As I began mulling that over, the main thing that strikes me with regards to time demands in a time poor society, is how we can give ourselves to almost anything, be that sport, music, motorbike riding (my current favourite hobby), any interest at great length and at great cost, with no question.

But when it comes to church, somehow there is something almost obscene and abusive about the giving anywhere near the same commitment, or even the slightest commitments. So how did we get here, and what might be a way to respond?



One of the things that has happened is that church life not just been relativised, it has been demeaned, through a process over time something like this (perhaps):



1. Enforced: Church life at one time was a question of Christendom, with political and cultural participation. By being English you were a Christian, and Christians fought to discover personal faith beyond and within cultural structures. Choosing the nature of your faith was unusual, and difficult.
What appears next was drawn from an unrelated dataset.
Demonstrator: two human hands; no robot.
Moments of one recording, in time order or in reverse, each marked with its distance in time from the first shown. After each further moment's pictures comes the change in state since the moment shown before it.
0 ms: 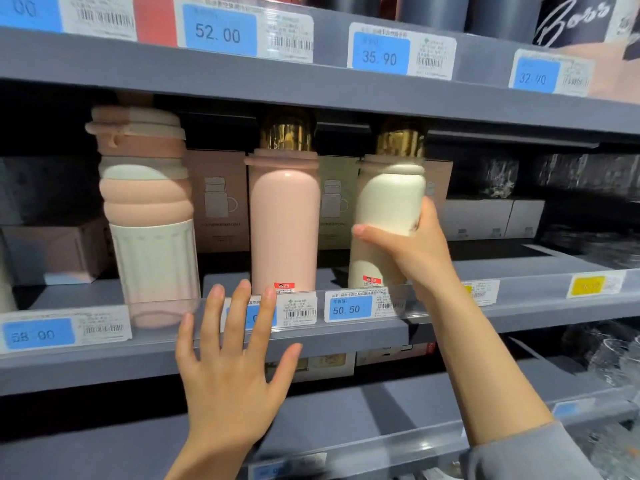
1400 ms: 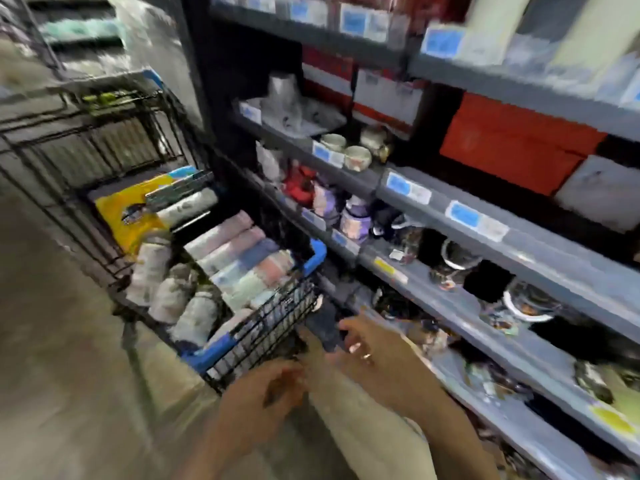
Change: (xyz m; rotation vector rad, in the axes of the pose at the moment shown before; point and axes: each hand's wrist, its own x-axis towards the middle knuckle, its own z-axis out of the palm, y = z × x) left_hand -0.389 -0.193 -0.399 -0.425 -0.765 -1.237; right_hand -0.520 -0.024 0.235 -0.271 -1.558 -0.214
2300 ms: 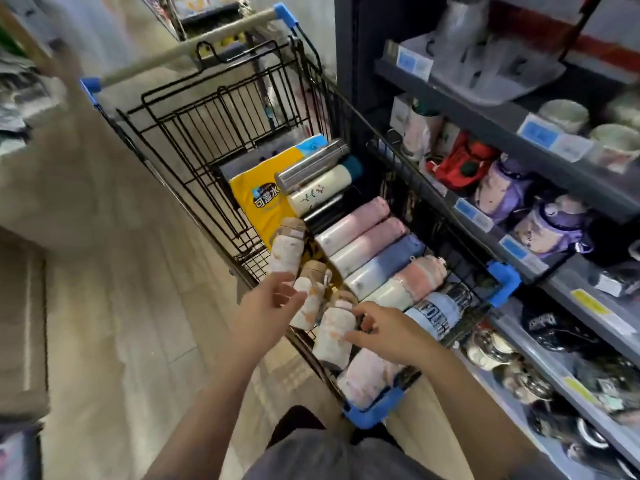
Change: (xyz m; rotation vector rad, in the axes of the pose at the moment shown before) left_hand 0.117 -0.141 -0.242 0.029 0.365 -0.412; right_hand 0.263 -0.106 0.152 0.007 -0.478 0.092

2. Voluntarism: Then in the 19th century voluntarism explodes on the scene. With the emergence of nation states, capitalist markets, huge increases in income and leisure, the freedom to choose faith arose.
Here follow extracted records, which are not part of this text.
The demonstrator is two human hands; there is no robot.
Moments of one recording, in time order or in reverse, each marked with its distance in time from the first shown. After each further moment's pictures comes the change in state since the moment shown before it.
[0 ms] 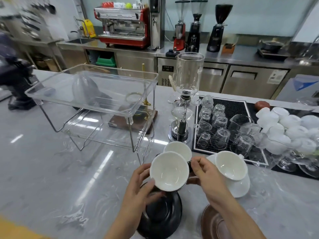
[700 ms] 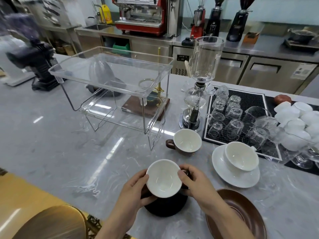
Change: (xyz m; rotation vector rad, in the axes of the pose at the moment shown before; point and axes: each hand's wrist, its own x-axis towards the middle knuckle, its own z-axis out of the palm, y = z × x) left_hand -0.037 -0.006 -0.022 0.015 0.269 -0.322; right_hand -0.036 0.035 0.032 -0.028 -0.154 0.300
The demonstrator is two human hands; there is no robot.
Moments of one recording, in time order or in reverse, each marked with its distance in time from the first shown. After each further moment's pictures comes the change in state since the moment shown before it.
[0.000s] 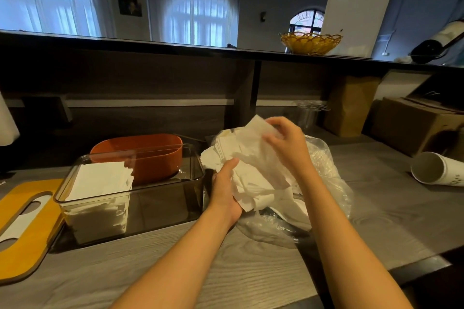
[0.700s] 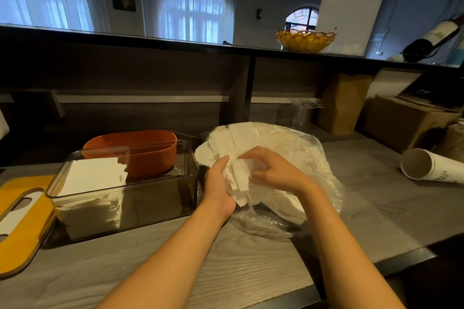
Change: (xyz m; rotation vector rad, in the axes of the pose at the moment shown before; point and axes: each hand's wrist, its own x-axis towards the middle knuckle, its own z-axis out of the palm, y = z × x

And for many Christians the ability to choose faith, and it’s shape and form was liberating. But by and large these formulations of faith, still ordered the rest of life and leisure.



3. Relativisation: But the freedom to choose soon becomes the freedom to choose anything other than participation in Christian community and mission. There is a direct correlation in the UK with increases in income, leisure and decline of church involvement (things get very different compared to the US with factors of lack of state church, welfare state and republican democracy)



4. De-relativised: Then we arrive where things seem today. Church is not just one choice among many, it is a lesser choice. It’s not even a valid hobby for people. To give time to church is to invite criticism in public by anyone who wants in ways that would never happen about other personal interests.



So how might I respond to this? Perhaps one way would to at least expect that our Christian commitments have the same status of any personal interest, hobby, club and society, and to have at least the same demands on our time as all the other things we organise our lives around.



And maybe we might even get to the place where our faith orders all our other commitments rather than fits around anything that is left over. And of course all this reveals that I think the giving of the best of who we are to our faith, first, best and not the last and for that to take place with others and order every other interest we have is what Christian community is about.

So do Christians spend too much time in Church? Well whose business is it if they do, and who is anyone to question what people give their interests to? Perhaps the problem is not that we give too much, but that we give too little.

If my sons rugby club demands that, surely my faith must demand at least the same. My kids sports and performing arts, demand far more than their church discipleship.Traditioned activities, done with others, at great cost of time, energy and money, that requires the organising of other interests around them.